Resource Management in Networked Embedded Control Systems by Jerome Le Ny September 29, 2011

September 29th at 3:00 pm in the Gray conference room on the first floor. ISIS 1025 16th Avenue South.

Almost all modern control systems are implemented on digital platforms, and many of them are embedded systems.
Unfortunately, the well-rounded theory of digital control has not kept pace with the multitude of complex system integration issues raised by this trend. Many of the aspects that could formerly be qualified by the control engineer as "implementation issues" play today a crucial role in determining the viability of the overall system, with respect to performance, cost, reliability, maintainability, etc.
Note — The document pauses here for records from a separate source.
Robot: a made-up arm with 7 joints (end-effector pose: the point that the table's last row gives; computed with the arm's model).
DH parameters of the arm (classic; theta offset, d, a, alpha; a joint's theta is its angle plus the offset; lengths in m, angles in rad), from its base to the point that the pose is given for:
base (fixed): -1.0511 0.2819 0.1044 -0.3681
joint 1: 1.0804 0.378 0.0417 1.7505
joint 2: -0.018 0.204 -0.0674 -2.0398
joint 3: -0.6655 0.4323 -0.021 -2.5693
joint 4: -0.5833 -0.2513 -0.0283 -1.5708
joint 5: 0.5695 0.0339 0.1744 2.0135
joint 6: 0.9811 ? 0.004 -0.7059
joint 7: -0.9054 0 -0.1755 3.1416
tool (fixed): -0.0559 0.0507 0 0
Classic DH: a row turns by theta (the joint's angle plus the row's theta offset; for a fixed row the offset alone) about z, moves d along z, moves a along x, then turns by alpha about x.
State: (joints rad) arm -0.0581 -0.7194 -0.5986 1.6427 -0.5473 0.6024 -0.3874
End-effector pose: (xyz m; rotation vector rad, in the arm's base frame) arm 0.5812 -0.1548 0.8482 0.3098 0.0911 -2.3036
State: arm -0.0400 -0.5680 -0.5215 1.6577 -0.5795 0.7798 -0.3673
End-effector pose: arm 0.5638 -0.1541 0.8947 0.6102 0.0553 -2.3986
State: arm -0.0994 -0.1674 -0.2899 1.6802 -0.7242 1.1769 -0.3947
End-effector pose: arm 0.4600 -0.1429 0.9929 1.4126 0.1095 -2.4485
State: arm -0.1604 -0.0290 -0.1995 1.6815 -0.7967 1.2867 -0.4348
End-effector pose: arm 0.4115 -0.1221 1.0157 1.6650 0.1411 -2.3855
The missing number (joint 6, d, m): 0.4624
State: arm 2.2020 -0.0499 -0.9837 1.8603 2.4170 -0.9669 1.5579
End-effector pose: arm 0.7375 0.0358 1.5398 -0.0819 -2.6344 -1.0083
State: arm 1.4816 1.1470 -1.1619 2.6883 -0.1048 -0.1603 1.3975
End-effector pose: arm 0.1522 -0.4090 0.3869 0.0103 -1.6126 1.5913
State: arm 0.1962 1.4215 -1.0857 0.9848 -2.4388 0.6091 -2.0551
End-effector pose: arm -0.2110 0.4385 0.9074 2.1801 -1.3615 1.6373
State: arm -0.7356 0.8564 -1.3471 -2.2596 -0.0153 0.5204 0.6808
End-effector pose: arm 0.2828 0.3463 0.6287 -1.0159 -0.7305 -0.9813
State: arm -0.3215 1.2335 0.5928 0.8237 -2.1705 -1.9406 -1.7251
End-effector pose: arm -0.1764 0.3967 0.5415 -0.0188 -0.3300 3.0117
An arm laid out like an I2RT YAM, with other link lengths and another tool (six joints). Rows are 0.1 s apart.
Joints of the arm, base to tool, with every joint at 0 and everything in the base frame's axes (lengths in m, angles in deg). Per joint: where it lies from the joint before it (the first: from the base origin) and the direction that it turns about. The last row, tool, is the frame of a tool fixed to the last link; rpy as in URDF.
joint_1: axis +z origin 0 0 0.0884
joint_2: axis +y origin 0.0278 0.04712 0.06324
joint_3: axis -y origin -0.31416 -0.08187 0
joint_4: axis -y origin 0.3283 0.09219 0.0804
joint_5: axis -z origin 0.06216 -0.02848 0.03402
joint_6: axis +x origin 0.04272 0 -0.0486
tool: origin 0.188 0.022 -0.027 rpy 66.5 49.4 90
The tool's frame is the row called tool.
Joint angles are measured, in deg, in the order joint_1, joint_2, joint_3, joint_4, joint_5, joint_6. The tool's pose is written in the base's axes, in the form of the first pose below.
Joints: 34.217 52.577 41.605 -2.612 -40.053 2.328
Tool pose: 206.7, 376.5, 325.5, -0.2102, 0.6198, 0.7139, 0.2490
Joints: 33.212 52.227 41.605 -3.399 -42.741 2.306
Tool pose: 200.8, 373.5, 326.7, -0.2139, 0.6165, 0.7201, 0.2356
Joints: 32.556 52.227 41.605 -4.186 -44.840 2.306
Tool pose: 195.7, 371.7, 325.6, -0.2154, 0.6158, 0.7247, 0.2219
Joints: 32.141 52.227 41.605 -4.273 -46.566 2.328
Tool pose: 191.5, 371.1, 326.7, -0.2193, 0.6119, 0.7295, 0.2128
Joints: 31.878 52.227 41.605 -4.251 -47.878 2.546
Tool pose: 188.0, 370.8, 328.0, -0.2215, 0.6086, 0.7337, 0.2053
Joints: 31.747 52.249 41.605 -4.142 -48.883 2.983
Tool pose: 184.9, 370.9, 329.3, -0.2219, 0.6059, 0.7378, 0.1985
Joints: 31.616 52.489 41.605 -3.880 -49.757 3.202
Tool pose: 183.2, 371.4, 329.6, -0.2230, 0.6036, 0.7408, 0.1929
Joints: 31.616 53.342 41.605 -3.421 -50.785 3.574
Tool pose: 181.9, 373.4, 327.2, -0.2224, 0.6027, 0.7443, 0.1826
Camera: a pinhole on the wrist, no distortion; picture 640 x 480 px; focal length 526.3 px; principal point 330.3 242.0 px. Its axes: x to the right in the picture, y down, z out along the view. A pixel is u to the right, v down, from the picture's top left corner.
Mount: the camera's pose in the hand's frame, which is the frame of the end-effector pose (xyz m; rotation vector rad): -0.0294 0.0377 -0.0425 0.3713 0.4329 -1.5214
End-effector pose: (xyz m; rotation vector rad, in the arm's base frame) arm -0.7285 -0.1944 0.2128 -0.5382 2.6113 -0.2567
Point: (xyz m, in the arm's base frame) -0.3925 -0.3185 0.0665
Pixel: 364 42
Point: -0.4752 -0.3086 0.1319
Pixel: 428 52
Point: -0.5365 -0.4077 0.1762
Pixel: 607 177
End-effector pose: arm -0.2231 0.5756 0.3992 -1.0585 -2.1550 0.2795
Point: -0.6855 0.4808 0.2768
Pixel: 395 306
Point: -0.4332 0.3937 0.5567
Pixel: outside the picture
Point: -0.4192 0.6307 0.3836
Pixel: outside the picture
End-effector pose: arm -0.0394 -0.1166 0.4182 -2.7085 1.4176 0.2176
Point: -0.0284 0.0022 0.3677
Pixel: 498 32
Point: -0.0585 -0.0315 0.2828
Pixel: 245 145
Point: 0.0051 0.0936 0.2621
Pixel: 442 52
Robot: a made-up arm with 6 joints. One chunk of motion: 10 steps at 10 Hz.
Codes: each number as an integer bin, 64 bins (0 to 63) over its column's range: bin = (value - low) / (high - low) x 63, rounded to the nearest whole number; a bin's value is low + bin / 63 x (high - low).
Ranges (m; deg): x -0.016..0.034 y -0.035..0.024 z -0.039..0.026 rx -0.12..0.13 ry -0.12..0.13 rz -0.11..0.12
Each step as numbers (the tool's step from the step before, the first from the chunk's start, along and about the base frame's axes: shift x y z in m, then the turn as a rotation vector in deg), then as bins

This talk presents some recent work at the interface between control system design and resource management in embedded systems. I will first show how to optimally schedule sensing and actuation resources given a fixed limited bandwidth and assuming few real-time scheduling constraints. I will also discuss how robust control ideas can be used to design control systems that are simpler to implement and integrate on real platforms. The latter approach is modular in the sense that various sources of disturbance introduced at the implementation stage can be analyzed independently, and then combined in the study of a complete complex system.

 
----
Jerome Le Ny received the Bachelor’s degree from the Ecole Polytechnique, France, in 2001,
the M.Sc. degree in Electrical Engineering from the University of Michigan, Ann Arbor, in 2003,
and the Ph.D. degree in Aeronautics and Astronautics from MIT in 2008. In 2003-2004,
he was an embedded software engineer with Robert Bosch GmbH. He is currently a
Postdoctoral Researcher with the GRASP Laboratory at the University of Pennsylvania.
His research interests include robust and stochastic control with applications to autonomous and
embedded systems, air transportation, and more generally computational methods supporting
the design and verification of complex systems.